What are the lines below, starting at the line containing "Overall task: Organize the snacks" and ending at the line containing "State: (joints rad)"? Write them out exactly, ends included, without pictures.
[Start of Attachment]
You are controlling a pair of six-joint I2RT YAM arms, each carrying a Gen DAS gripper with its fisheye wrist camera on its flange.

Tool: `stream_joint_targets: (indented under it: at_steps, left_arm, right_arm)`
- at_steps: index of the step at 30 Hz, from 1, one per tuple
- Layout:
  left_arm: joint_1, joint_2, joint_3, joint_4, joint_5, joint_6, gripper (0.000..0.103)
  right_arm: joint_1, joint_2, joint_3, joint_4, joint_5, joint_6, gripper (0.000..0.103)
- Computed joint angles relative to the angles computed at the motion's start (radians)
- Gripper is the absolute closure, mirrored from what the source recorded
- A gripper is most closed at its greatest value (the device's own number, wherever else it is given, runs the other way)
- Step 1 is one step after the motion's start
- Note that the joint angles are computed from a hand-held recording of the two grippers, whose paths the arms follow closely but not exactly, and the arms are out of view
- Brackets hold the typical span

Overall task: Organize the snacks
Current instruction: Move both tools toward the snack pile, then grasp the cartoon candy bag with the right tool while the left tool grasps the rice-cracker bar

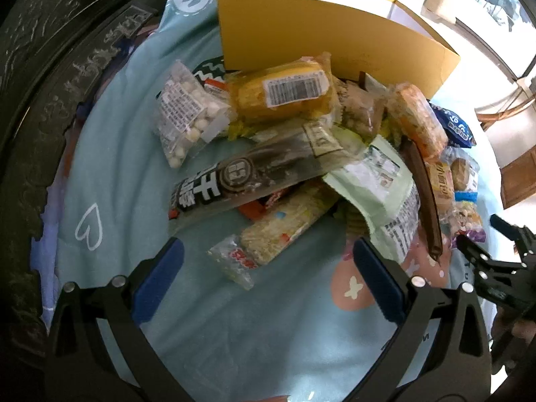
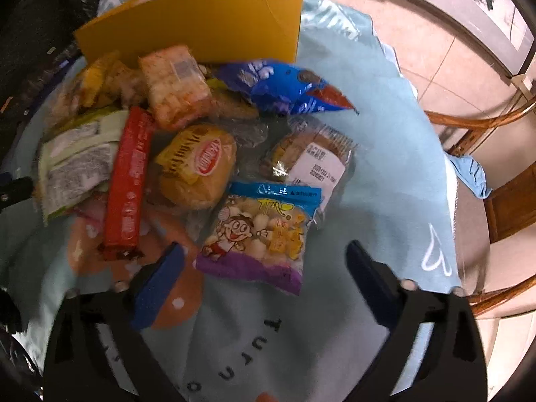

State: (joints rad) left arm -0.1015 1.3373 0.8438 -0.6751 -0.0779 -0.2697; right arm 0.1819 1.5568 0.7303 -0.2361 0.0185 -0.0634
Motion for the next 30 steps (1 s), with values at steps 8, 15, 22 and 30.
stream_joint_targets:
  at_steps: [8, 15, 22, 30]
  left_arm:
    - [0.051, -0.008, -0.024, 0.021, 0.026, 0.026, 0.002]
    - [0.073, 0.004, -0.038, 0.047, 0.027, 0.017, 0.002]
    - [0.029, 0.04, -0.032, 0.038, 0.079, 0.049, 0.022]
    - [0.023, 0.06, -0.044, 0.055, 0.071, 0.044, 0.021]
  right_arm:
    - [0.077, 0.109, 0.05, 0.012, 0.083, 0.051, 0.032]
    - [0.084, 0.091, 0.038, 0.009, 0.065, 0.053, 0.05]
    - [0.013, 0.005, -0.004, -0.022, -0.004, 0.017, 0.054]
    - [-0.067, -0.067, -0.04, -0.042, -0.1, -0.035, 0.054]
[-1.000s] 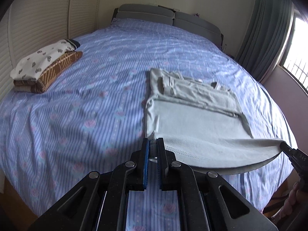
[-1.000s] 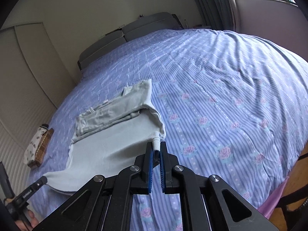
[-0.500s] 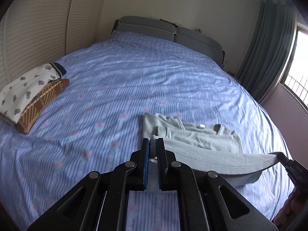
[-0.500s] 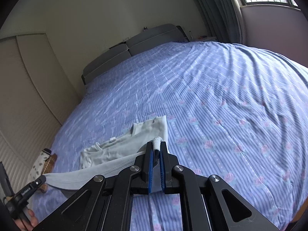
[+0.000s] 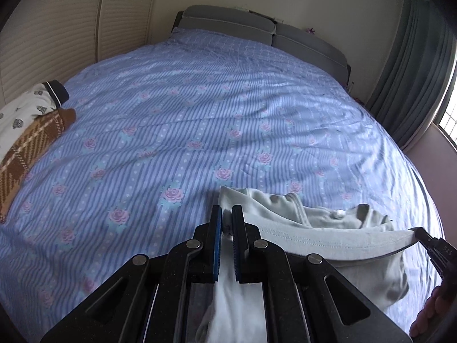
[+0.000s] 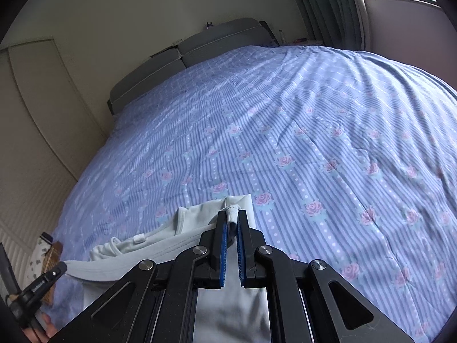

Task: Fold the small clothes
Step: 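Lift the hem with both grippers and fold it toward the collar, then open both grippers and lay the folded hem flat over the collar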

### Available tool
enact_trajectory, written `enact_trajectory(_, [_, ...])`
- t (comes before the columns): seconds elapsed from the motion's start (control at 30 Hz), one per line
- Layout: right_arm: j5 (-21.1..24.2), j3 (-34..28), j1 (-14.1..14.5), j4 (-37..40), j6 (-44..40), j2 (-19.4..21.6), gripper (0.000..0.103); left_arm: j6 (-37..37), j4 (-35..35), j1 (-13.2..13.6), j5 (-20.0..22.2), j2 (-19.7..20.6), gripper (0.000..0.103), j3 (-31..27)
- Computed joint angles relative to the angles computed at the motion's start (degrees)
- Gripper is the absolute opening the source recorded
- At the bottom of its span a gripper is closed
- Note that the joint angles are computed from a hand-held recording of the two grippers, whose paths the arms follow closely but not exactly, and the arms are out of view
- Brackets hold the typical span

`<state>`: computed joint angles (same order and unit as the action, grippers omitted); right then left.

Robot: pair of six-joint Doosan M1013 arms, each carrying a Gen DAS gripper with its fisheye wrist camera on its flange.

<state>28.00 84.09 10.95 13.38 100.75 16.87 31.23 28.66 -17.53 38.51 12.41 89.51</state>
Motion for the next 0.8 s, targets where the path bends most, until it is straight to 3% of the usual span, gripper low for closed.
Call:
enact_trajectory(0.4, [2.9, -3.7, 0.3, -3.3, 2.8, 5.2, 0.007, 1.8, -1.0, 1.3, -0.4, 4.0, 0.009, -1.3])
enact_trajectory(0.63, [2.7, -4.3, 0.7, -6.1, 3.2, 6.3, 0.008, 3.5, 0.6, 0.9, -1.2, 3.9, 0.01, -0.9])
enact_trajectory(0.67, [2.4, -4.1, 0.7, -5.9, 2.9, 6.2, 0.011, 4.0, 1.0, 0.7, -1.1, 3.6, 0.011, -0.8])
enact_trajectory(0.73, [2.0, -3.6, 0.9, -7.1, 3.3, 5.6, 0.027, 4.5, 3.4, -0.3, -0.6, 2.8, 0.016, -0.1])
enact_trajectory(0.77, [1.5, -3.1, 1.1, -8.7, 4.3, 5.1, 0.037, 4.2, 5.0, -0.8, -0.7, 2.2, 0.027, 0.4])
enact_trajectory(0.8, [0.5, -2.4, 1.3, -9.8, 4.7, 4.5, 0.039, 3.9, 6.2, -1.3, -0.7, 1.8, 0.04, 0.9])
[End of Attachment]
Answer →
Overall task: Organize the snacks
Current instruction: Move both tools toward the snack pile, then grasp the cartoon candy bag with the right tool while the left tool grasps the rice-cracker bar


State: (joints rad) left arm -0.1015 1.3373 0.8438 -0.6751 -0.0779 -0.2697; right arm 0.1819 1.5568 0.7303 -0.2361 0.0185 -0.0634

No more output is needed.